Pemain berusia 27 tahun itu meninggalkan AC Milan setelah tumbuh dari talenta Lille menjadi salah satu wajah utama klub selama tujuh musim. Ia juga sudah memiliki 49 caps bersama Portugal dan tampil pada Piala Dunia 2022 serta 2026 sebelum memilih tantangan baru di Istanbul.
AC Milan mengawali era tanpa Leao dengan kemenangan 2-1 atas Torino pada pekan pertama Serie A, pertandingan kompetitif pertama Amorim sebagai pelatih Rossoneri. Alphadjo Cisse membuka skor, kemudian Adrien Rabiot menggandakan keunggulan sebelum Che Adams memperkecil kedudukan pada masa tambahan waktu.
Dominasi AC Milan di Turin terlihat dari penguasaan bola 59 persen dan 19 percobaan, sementara Torino hanya membuat delapan tembakan sepanjang pertandingan. Angka itu belum menunjukkan kesempurnaan, tetapi memberi gambaran bahwa tim mampu mengendalikan laga meski kehilangan sumber progresi utama di sisi kiri.
Kemenangan kedua datang ketika AC Milan menundukkan Venezia 2-0 di San Siro melalui gol Goncalo Ramos dan gol bunuh diri Redouane Halhal. Hasil tersebut membuat Amorim meraih enam poin dari dua pertandingan sekaligus mencatat start liga terbaik AC Milan sejak musim 2023/24.

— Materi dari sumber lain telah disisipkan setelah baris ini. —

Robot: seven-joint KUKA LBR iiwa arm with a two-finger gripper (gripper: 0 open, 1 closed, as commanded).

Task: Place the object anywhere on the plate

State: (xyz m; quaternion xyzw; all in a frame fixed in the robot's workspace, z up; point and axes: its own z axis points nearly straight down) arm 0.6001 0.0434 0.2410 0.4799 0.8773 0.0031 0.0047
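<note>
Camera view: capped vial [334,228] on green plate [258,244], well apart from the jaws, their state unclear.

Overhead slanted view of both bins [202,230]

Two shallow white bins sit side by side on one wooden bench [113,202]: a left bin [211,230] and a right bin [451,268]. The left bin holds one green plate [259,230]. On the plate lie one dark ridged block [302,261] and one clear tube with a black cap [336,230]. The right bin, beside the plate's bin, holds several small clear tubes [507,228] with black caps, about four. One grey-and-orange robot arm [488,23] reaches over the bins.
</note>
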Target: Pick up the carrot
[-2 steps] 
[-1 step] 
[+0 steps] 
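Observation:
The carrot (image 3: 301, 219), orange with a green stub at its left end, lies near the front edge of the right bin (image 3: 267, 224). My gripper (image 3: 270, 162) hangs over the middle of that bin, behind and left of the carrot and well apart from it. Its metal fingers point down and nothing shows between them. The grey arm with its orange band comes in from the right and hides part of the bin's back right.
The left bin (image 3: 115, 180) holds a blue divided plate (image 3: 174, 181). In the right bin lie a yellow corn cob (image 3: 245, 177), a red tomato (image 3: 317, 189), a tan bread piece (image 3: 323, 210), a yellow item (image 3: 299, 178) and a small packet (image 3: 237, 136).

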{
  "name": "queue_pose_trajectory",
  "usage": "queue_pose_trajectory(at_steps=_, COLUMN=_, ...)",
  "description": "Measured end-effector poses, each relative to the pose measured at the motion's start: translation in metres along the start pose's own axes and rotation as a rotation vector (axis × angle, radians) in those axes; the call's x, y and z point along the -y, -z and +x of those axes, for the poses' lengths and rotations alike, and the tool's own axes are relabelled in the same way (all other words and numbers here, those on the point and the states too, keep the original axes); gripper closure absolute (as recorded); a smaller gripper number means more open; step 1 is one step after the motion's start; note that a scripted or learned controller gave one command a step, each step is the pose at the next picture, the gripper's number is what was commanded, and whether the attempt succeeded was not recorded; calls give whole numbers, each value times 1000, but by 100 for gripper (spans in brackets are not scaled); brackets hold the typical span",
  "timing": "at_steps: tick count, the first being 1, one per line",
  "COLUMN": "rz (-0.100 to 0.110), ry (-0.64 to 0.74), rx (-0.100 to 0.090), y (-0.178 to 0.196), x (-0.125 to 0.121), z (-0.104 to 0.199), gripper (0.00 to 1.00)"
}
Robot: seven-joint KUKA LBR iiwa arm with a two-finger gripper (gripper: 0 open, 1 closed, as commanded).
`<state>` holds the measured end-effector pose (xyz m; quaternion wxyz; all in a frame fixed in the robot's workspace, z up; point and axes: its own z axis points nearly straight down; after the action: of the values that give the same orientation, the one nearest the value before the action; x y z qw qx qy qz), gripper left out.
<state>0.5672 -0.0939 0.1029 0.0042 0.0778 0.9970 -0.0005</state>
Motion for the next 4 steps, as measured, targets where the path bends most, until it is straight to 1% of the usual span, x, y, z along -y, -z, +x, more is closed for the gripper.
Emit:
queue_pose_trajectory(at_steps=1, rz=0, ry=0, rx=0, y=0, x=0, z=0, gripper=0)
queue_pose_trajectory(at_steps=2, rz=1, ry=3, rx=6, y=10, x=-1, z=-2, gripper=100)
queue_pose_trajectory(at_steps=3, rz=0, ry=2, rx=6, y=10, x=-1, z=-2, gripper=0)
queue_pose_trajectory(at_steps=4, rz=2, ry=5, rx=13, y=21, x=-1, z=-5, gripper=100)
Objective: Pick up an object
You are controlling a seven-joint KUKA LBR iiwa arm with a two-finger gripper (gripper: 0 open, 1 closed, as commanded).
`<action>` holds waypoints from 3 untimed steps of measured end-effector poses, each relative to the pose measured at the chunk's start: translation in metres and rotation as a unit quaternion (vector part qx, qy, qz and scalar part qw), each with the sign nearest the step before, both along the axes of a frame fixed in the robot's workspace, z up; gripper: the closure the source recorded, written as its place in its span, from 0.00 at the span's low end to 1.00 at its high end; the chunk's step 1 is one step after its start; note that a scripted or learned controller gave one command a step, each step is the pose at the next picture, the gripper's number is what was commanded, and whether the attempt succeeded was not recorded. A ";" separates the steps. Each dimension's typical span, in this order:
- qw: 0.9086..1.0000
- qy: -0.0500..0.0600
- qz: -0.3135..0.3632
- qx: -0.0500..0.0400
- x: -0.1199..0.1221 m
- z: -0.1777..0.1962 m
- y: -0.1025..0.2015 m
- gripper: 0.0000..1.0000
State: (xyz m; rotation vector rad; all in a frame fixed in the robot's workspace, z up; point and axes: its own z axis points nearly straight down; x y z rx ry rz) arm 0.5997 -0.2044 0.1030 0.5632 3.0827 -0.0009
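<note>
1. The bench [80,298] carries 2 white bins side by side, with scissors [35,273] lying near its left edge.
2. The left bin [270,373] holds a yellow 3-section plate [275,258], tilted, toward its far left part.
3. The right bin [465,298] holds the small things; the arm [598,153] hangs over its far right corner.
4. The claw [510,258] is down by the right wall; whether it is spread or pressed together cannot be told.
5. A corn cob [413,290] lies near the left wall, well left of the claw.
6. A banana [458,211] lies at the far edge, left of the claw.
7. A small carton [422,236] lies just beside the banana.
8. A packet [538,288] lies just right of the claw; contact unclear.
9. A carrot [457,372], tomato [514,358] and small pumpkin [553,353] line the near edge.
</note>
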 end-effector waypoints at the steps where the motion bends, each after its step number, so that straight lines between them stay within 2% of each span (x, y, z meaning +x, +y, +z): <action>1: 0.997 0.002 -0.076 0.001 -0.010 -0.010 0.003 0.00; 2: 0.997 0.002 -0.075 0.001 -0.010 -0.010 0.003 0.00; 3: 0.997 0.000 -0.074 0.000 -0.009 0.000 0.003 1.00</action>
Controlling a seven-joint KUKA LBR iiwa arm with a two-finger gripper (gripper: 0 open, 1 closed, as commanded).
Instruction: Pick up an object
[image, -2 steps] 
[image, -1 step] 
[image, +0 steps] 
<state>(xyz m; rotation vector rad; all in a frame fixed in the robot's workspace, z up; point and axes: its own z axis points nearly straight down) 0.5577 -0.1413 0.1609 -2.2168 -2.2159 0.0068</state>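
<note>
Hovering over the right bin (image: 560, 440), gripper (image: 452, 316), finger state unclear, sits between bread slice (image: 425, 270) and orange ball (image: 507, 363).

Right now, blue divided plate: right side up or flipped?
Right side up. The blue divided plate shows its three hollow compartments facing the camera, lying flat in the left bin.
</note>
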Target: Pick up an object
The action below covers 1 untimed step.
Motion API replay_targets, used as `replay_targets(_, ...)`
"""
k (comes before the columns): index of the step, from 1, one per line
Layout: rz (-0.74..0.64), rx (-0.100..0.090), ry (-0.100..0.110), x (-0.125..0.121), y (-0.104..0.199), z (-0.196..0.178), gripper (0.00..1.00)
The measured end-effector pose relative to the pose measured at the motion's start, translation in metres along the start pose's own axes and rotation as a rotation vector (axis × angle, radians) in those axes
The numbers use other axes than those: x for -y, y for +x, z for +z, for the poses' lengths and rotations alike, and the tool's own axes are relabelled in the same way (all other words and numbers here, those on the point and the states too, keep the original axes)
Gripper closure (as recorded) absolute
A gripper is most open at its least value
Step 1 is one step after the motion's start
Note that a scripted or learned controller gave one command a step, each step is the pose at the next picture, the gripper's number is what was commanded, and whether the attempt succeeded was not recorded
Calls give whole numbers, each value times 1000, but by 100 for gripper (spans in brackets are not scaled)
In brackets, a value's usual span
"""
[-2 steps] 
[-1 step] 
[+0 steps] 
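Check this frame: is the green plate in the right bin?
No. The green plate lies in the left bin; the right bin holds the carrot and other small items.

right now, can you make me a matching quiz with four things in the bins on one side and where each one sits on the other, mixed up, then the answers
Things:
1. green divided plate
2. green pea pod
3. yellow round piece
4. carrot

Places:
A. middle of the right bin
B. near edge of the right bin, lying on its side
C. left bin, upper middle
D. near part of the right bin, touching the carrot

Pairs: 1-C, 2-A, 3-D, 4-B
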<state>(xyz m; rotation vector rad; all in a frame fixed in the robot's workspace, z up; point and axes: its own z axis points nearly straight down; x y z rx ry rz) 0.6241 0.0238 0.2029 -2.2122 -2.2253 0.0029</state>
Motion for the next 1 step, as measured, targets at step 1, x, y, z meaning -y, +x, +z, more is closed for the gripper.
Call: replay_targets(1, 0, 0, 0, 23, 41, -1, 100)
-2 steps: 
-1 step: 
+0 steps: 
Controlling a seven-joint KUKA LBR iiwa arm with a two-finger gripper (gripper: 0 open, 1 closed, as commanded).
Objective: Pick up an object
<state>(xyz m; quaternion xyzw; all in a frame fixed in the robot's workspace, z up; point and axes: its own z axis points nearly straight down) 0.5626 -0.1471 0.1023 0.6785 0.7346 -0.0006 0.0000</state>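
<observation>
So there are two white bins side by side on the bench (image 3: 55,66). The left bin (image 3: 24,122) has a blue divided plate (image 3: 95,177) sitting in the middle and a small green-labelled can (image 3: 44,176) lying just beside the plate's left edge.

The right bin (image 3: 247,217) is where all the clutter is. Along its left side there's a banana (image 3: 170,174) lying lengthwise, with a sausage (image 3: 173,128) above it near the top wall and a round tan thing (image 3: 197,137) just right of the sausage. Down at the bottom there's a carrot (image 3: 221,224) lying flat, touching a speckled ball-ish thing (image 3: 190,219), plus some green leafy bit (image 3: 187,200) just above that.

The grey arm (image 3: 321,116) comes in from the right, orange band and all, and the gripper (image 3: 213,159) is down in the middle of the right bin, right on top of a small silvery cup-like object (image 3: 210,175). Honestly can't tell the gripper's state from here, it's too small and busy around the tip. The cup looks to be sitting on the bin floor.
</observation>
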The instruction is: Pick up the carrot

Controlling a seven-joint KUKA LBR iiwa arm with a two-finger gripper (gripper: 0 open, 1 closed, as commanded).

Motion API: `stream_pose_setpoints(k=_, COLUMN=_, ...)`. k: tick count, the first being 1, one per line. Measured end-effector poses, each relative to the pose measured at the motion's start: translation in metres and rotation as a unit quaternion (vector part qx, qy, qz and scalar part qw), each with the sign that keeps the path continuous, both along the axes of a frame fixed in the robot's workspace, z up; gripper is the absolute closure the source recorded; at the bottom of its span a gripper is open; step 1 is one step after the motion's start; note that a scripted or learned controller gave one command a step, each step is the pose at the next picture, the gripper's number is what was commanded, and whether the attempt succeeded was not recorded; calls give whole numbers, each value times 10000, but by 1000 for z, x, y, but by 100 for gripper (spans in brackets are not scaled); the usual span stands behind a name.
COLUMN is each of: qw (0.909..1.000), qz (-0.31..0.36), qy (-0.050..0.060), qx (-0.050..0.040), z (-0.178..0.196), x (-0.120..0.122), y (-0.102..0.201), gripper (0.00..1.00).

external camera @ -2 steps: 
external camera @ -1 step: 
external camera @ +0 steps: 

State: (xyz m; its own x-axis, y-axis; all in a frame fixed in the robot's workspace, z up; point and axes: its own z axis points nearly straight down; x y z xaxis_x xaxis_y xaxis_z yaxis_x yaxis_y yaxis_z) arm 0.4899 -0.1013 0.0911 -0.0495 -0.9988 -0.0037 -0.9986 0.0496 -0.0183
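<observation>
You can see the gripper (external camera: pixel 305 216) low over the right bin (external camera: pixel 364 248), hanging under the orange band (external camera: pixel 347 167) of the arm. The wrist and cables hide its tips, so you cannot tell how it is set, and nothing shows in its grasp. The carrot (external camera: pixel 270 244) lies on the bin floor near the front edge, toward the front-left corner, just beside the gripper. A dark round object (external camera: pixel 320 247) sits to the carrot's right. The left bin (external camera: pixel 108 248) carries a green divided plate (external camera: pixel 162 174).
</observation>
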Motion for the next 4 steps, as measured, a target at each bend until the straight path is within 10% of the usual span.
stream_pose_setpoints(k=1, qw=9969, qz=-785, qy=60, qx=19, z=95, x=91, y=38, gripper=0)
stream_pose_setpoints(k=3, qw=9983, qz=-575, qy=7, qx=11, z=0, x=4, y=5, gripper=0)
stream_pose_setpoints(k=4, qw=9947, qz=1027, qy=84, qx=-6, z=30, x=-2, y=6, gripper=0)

Dua kemenangan tentu belum cukup untuk menyimpulkan bahwa AC Milan lebih baik tanpa Leao, tetapi pola awalnya mengundang analisis menarik. Tim terlihat lebih tersebar dalam membangun ancaman, tidak lagi terlalu bergantung pada satu winger untuk membawa bola dan menciptakan situasi satu lawan satu.
AC Milan Mulai Menemukan Pola Baru Tanpa Rafael Leao
Amorim membawa sistem dasar 3-4-2-1 yang sudah menjadi identitasnya sejak sukses bersama Sporting CP dan kemudian bekerja di Manchester United. Struktur tersebut menempatkan tiga bek, dua wing-back, dua gelandang tengah, serta dua pemain antarlini di belakang seorang penyerang utama.
Dalam sistem itu, AC Milan tidak membutuhkan satu winger kiri yang terus menerima bola lebar seperti pada beberapa periode sebelumnya. Serangan bisa dibangun melalui wing-back, kombinasi antarlini, pergerakan gelandang, atau penyerang yang turun untuk menghubungkan permainan sebelum pemain lain menyerang ruang.
Ramos menjadi contoh penting perubahan tersebut karena perannya tidak terbatas sebagai penyelesai peluang di dalam kotak penalti. Saat menghadapi Venezia, ia beberapa kali turun membantu sirkulasi, melakukan delapan lay-off, serta terlibat dalam 19 duel sebelum akhirnya mencetak gol pembuka.
Gol itu sekaligus menjadi gol kompetitif pertama Ramos bersama AC Milan dan membuatnya terpilih sebagai pemain terbaik pertandingan oleh pendukung klub. Penyerang Portugal tersebut memberi Amorim profil nomor sembilan yang mampu menahan bola, membuka ruang, dan tetap menjadi ancaman utama di kotak penalti.
Perubahan serangan juga terlihat dari munculnya Cisse, Rabiot, Ruben Loftus-Cheek, Samuel Chukwueze, Alexis Saelemaekers, dan pemain lain dalam fase ofensif. Ketika ancaman tersebar ke lebih banyak pemain, lawan kehilangan kemudahan untuk memusatkan penjagaan kepada satu sumber kreativitas seperti Leao.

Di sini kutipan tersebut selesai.